28 fevereiro 2024

Mil e uma (12)

(Continuação daqui)



12. Uma cultura de cunhas

A religião católica é uma religião de cunhas. Pois o presidente da República de Portugal, um dos países mais genuinamente católicos do mundo, está agora a ser investigado num processo-crime aberto pelo Ministério Público por ter aceite uma cunha do filho. Ora, o próprio Jesus Cristo, enquanto viveu entre nós, não fez outra coisa senão meter cunhas ao Pai.

Ainda por cima o filho do presidente vive no Brasil, hoje em dia, em termos numéricos, o país mais católico do mundo, onde a cultura da cunha (pistolão, em brasileiro) é ainda mais intensa do que no país que a levou para lá.

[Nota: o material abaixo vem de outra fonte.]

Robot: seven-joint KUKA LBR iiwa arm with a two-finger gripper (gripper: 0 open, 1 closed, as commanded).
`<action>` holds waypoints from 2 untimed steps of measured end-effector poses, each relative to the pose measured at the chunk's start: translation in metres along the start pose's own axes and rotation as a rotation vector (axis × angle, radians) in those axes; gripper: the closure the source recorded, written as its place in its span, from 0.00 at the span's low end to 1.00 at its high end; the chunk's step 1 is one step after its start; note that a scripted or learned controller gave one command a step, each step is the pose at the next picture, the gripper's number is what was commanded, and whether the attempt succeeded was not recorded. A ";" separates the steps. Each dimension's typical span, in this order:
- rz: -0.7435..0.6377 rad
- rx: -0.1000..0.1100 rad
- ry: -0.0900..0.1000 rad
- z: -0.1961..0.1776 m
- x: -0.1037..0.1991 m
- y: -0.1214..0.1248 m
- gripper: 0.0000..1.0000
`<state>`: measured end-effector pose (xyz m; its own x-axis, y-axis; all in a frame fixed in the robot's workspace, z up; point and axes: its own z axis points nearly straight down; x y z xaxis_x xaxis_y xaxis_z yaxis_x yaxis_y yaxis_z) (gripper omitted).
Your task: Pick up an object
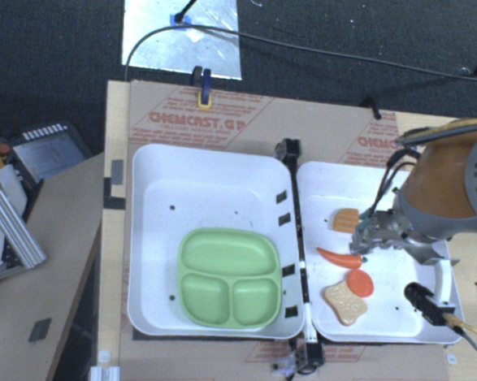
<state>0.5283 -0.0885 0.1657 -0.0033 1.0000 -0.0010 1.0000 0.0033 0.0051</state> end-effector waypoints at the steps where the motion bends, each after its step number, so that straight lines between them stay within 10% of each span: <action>1: -0.001 -0.001 0.000 -0.044 0.002 0.005 1.00; 2: -0.002 -0.001 0.000 -0.093 0.007 0.015 1.00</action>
<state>0.5424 -0.0816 0.2586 -0.0050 1.0000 -0.0008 1.0000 0.0050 0.0060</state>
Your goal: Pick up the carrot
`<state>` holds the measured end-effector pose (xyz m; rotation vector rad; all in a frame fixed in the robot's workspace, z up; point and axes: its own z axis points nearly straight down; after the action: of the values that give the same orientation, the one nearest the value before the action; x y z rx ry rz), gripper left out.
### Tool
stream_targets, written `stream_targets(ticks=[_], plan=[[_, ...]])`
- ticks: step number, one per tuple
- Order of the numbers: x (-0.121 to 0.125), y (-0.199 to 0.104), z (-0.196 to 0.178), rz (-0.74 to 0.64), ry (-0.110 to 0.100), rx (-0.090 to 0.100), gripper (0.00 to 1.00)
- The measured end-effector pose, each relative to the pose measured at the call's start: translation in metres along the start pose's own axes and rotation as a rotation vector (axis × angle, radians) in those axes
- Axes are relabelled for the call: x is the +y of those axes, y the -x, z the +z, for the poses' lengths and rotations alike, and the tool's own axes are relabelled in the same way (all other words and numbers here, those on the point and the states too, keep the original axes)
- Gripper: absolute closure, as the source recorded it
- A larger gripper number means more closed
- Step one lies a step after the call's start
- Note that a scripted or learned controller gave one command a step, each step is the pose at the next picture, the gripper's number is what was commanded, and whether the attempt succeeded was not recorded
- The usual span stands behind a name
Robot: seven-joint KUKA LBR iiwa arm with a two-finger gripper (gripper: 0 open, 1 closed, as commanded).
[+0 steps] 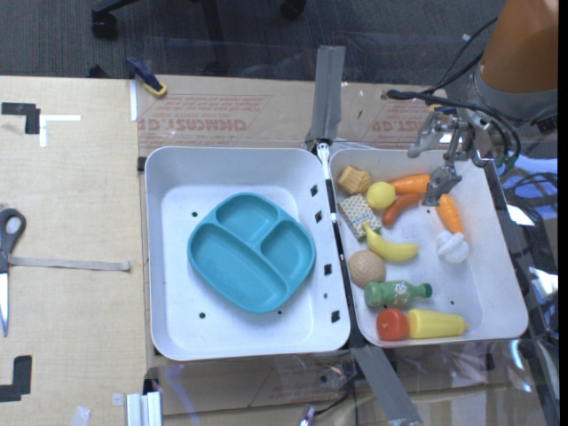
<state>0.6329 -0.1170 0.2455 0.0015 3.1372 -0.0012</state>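
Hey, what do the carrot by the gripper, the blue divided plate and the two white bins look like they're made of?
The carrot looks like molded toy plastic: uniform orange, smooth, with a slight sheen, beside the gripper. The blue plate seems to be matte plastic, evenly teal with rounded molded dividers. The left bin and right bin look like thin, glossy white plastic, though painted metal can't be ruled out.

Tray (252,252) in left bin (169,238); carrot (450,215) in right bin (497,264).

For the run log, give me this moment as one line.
pincer above right bin | carrot lying beside it | not lifted
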Motion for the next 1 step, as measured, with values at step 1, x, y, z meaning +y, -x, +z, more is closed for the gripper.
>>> stream_targets(ticks=[1], plan=[[-0.0488,0.0009,0.1049,0.064,0.000,0.001,0.00]])
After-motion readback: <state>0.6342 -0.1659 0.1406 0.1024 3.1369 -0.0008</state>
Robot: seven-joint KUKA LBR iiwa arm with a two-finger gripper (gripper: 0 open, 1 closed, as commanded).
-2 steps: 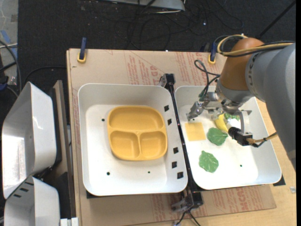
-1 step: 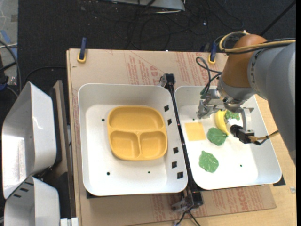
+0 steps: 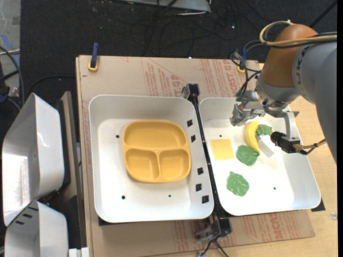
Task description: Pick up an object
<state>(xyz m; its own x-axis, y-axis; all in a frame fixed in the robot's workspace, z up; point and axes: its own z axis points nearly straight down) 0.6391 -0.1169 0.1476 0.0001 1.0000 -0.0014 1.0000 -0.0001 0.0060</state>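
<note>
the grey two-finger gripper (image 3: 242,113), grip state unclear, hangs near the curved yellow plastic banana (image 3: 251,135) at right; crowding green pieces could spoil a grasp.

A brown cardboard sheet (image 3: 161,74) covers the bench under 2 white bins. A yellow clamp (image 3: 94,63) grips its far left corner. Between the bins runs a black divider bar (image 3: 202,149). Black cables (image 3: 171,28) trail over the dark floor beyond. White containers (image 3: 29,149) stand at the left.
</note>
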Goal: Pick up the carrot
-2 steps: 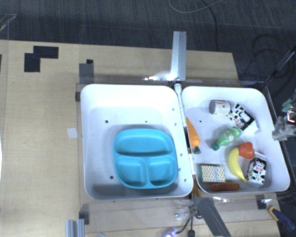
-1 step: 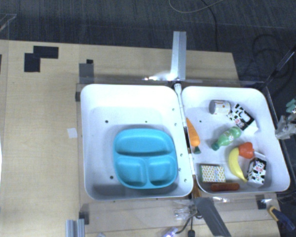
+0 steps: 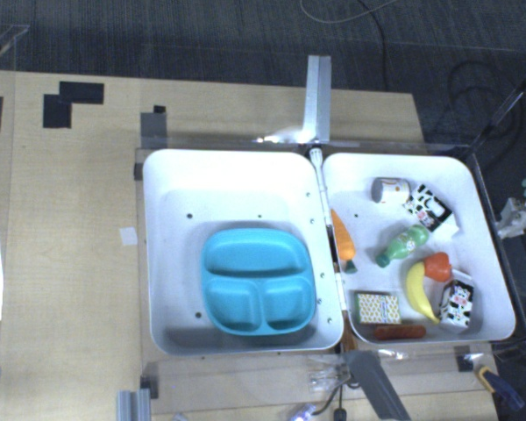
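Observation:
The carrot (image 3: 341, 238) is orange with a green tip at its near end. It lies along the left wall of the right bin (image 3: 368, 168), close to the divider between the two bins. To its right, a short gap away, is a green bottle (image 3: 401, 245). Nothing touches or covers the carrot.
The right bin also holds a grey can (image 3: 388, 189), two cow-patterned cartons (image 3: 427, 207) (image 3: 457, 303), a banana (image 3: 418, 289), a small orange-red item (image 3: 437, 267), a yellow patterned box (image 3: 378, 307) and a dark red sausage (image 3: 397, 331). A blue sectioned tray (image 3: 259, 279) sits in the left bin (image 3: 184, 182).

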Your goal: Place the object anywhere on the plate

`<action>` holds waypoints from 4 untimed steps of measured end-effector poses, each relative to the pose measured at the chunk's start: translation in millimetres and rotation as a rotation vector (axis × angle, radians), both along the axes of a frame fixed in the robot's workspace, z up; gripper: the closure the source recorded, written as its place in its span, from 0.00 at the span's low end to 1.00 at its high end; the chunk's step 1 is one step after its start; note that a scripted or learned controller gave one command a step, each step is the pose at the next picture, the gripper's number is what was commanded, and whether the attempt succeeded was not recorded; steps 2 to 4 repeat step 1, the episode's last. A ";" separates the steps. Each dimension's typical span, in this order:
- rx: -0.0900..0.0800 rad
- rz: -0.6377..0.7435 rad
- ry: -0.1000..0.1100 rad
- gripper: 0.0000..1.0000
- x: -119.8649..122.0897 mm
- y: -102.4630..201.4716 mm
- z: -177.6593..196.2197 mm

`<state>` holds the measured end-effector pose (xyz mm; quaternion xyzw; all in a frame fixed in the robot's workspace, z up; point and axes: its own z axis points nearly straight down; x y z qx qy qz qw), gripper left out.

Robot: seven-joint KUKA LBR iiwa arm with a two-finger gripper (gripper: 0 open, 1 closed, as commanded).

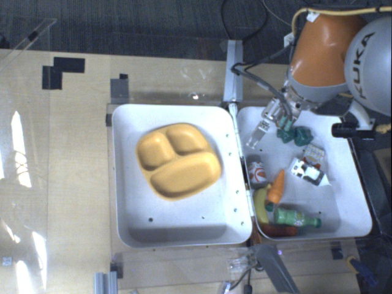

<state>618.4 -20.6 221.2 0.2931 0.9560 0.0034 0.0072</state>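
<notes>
the end effector (264,125) hangs over the right bin's (343,228) back left corner, fingers spread w/ nothing between them, likely lining up a pick. the plate (177,161), yellow w/ three sections, sits bare in the left bin (131,225). which object is meant is unclear: teal toy (294,133) is nearest; carrot (277,187), bottle (295,218), banana (261,206) crowd the front, divider btw bins to cross.

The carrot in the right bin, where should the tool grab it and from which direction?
Probably best to grip the carrot across its thicker middle, coming straight down from above. It lies flat and slanted, with a yellow banana and a green bottle crowding its lower end, so close the fingers across its narrow width.
</notes>
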 end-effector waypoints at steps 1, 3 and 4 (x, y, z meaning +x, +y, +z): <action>-0.001 -0.003 0.005 0.00 11.0 13.7 61.2; -0.001 -0.003 0.005 0.00 11.0 13.7 61.2; -0.001 -0.003 0.005 0.00 11.0 13.7 61.2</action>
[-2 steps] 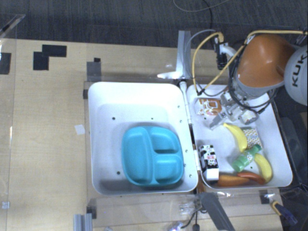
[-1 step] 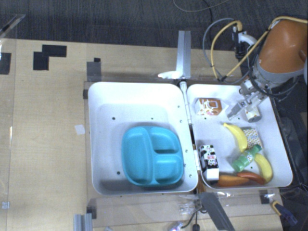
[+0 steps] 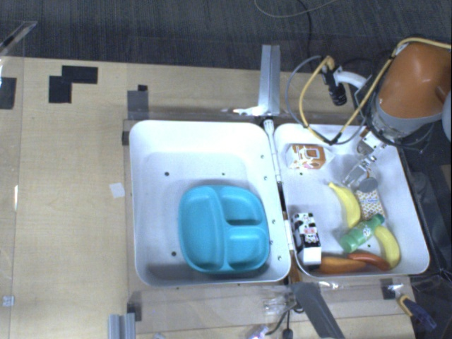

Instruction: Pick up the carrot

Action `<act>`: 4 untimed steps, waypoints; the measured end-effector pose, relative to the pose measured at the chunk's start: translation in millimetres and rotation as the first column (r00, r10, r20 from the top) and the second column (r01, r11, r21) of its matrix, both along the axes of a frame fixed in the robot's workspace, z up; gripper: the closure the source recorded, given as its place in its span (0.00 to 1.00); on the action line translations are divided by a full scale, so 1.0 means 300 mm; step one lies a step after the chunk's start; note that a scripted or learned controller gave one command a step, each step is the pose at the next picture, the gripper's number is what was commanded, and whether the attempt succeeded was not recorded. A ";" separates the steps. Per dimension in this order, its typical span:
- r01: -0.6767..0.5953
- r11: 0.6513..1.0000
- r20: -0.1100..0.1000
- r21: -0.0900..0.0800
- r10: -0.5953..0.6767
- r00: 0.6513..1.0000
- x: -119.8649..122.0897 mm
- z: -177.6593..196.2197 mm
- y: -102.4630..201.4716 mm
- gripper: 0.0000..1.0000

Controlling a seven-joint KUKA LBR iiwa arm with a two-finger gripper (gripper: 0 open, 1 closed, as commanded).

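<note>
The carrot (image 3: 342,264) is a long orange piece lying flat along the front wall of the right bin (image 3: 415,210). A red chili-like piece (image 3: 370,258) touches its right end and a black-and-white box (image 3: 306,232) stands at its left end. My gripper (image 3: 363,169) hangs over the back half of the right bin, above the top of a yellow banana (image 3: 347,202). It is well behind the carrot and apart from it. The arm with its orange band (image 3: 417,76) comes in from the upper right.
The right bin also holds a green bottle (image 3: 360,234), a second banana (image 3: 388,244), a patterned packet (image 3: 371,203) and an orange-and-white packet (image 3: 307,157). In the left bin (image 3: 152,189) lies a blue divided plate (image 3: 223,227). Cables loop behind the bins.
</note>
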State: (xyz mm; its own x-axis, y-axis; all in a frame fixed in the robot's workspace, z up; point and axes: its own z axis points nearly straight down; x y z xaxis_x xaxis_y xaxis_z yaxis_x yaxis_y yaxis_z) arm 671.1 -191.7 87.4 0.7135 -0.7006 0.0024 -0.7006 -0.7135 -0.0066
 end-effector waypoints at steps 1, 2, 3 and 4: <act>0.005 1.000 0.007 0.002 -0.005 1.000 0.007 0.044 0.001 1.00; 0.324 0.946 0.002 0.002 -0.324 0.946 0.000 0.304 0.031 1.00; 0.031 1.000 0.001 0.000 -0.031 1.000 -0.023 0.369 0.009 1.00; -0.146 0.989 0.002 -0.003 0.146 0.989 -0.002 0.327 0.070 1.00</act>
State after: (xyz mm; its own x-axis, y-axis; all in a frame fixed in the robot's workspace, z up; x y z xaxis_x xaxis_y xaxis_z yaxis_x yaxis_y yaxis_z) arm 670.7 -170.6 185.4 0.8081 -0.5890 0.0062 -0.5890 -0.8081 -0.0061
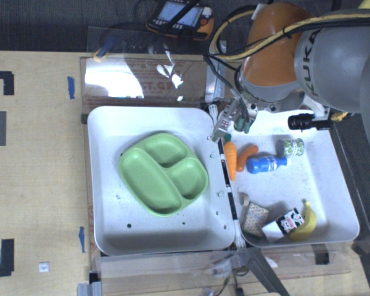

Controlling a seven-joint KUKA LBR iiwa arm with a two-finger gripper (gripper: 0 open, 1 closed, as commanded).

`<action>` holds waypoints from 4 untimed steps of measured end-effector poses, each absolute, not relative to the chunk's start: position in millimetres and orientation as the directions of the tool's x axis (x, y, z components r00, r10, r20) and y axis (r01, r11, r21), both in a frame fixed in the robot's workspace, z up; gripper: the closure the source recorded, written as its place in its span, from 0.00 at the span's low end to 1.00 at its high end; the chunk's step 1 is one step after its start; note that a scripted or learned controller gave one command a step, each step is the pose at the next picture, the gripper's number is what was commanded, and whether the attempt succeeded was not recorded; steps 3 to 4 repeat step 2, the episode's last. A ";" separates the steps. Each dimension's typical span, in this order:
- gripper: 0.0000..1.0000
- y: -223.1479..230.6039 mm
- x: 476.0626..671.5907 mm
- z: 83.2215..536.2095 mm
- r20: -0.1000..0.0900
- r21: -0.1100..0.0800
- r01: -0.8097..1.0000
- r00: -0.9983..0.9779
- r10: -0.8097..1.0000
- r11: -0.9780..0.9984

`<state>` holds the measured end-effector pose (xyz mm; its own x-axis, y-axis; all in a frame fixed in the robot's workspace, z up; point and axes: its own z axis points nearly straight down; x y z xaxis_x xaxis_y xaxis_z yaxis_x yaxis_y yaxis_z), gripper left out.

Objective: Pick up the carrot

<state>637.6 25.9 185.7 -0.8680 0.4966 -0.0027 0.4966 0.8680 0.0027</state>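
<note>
Front of right bin: a yellow banana (306, 221), a small black and white box (288, 222) and a speckled tan packet (254, 217) lie close together.
Left bin: a green plastic plate with three sections (164, 172) sits in the middle.
Carrot: the long orange carrot (231, 159) lies by the right bin's left wall, beside a blue plastic bottle (265, 164).
Jaws: the grey two-finger gripper (233, 124) hangs just above the carrot's far end; open or closed, cannot tell.

The carrot (231, 159) is a small orange one, lying flat and pointing pretty much up-down in the frame, just right of center. It sits along the left wall of the right bin (333, 165), fully visible, not lifted.
</note>
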 end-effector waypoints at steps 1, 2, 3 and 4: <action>1.00 78.8 660.1 247.3 -0.007 0.004 0.338 -0.941 0.338 0.941; 1.00 54.6 660.3 222.6 -0.003 0.002 0.370 -0.929 0.370 0.929; 1.00 54.6 660.3 222.6 -0.003 0.002 0.370 -0.929 0.370 0.929; 1.00 54.6 660.3 222.6 -0.003 0.002 0.370 -0.929 0.370 0.929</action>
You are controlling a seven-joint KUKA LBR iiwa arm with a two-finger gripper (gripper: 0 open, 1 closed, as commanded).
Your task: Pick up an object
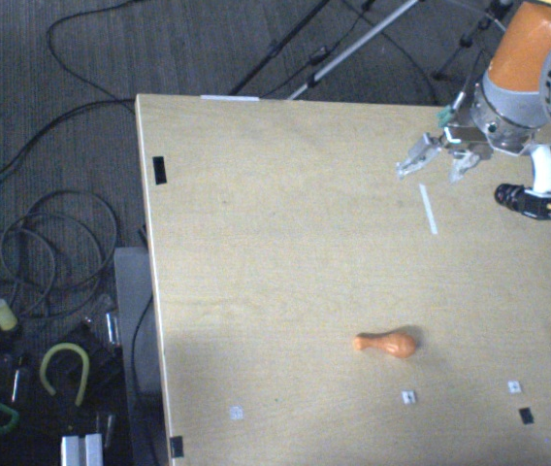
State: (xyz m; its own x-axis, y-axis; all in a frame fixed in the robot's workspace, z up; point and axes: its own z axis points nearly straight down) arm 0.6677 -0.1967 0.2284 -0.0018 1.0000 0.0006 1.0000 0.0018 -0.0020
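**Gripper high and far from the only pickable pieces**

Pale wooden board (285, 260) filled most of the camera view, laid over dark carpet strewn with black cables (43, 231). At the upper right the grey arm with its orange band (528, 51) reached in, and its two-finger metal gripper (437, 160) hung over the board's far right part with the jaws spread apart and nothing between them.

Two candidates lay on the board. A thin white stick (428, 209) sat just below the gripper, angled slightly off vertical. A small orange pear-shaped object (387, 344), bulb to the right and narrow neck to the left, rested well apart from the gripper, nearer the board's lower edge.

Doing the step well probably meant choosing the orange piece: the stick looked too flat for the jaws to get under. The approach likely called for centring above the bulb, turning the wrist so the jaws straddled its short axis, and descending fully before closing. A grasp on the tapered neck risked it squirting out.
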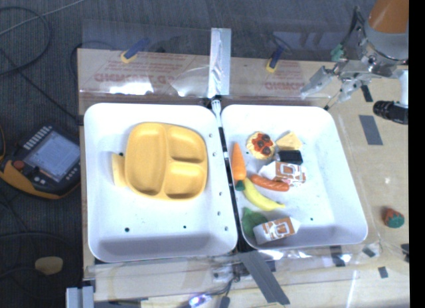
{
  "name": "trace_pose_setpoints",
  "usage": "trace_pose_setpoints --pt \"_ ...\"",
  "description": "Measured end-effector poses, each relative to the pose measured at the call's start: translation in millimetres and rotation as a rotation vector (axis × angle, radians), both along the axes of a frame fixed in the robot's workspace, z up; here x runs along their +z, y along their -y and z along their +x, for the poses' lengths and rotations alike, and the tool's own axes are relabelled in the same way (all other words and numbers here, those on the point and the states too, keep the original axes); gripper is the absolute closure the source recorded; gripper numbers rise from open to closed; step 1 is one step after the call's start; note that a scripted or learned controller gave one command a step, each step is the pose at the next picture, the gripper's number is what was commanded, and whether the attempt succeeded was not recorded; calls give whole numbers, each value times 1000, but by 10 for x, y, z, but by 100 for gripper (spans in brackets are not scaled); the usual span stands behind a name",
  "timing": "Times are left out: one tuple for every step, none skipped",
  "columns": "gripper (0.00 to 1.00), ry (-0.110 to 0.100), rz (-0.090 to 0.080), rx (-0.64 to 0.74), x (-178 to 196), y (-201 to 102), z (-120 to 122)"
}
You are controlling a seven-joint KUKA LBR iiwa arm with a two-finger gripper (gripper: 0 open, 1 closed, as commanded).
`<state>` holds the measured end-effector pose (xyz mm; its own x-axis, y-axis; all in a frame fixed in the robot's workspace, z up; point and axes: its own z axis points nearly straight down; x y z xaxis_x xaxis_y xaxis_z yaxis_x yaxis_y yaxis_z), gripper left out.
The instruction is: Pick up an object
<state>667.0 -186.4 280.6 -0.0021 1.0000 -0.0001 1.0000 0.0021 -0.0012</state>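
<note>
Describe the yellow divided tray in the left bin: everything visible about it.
The yellow tray looks like moulded plastic, with rounded corners and three compartments: one long one on its left, two smaller ones on its right. It lies flat and right side up, slightly rotated, in the upper middle of the left bin. Nothing lies in its compartments. A pale yellow object pokes out from under its left edge.

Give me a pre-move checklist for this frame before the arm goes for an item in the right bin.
1. End effector clear of the bins: ok, it sits beyond the far right corner of the right bin.
2. Nothing between its fingers: ok.
3. Targets present: ok, carrot, banana, sausage and small carton lie in the right bin.
4. Items spaced for a clean grasp: not ok, they crowd together near the divider.
5. Yellow tray out of the way: ok, it lies in the left bin.
</note>
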Motion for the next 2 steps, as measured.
trace_pose_setpoints --pt "0 2 0 158 -1668 -237 -293" --pt "100 3 5 159 -1577 -256 -287"
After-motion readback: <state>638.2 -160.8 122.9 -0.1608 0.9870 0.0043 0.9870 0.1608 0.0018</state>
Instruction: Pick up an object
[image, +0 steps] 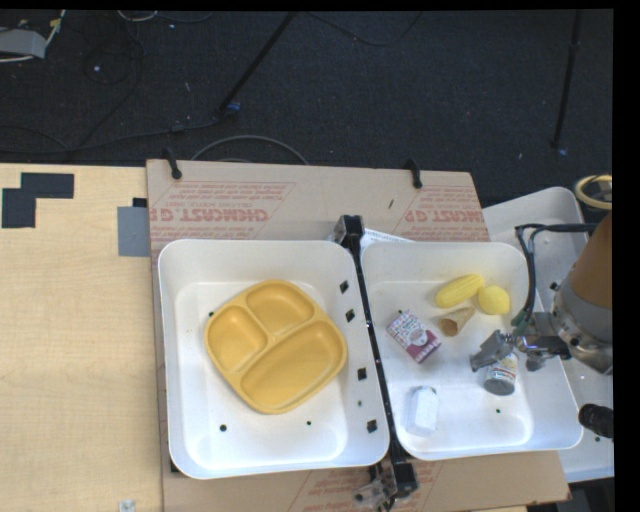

O Deus católico tem um certo ar aristocrático. Ele não dá confiança ao povo e não fala directamente com o povo. Pelo contrário decidiu rodear-se de certas pessoas de confiança que lhe servem de filtro, de tal maneira que quando um homem ou mulher do povo decide dirigir-se a Ele, é remetido, em primeiro lugar, para um desses intermediários. Os intermediários ou intercessores são os padres, os santos e a própria Virgem Maria.

Uma pessoa com um familiar muito doente pede a Nossa Senhora que interceda junto de Deus para a curar, ou faz o mesmo pedido ao seu santo preferido ou ao padre da terra. Aquilo que esta pessoa está a fazer é a meter uma cunha a Deus através da Virgem, do santo ou do padre. Naturalmente, sendo o pedido bem sucedido, e não sendo a pessoa ingrata, ela vai retribuir Deus pelo favor, dando uma contribuição para a Igreja, para os pobres ou para uma associação de caridade.

A religião católica é uma Religião Pessoal, chega-se a Deus através de pessoas, como a Virgem, os santos ou o clero. O protestantismo acabou com isto, acabando com todos os intermediários entre o homem do povo e Deus - a Virgem Maria, os santos e os padres. A relação entre o homem do povo e Deus é uma relação directa, sem intermediários, e chega-se a Deus, não através de intermediários, mas somente pela fé - o princípio protestante Sola Fide.

Ora, onde não existem intermediários não existem cunhas. Por isso, a democracia liberal que é um produto da cultura protestante não admite a cunha, considerando-a um crime (tráfico de influências).

O célebre sucateiro de Ovar, figura central do Processo Face Oculta (cf. aqui), que, juntamente com gestores públicos e políticos (como Armando Vara), foi um dos primeiro portugueses a ser condenado por meter cunhas (e, honradamente, retribuí-las) não podia compreender o  que lhe estava a acontecer: O quê, é crime pedir um favor e oferecer umas garrafas de whisky e uns faqueiros como retribuição?.

O próprio Armando Vara oriundo de uma longínqua aldeia de Trás-os-Montes nunca terá reconhecido o crime: O quê, é crime fazer um favor a um amigo e depois aceitar uma compensação? Mas não é isso que fazem todos os portugueses, que até metem cunhas à Virgem Maria? Ou será que a Virgem Maria, os santos e os padres também seriam condenados hoje em Portugal por meterem cunhas a Deus?

Sim, a Virgem, os santos e os padres seriam condenados hoje em Portugal, e Deus também, os primeiros por corrupção activa, Deus por corrupção passiva. 

O próprio presidente da República já teria sido condenado - ou pelo menos, constituído arguido, ele e o filho -, se não fosse presidente da República - um caso de excepcionalismo católico que, naturalmente, deixa uma péssima imagem da democracia aos olhos dos portugueses.  Existe uma justiça para uns e outra para outros.

Abolir a cunha num país que vive há nove séculos com ela e onde até se metem cunhas a Deus é algo que a democracia liberal dificilmente vai conseguir em Portugal. É mais provável que acabe primeiro a democracia liberal do que a cunha.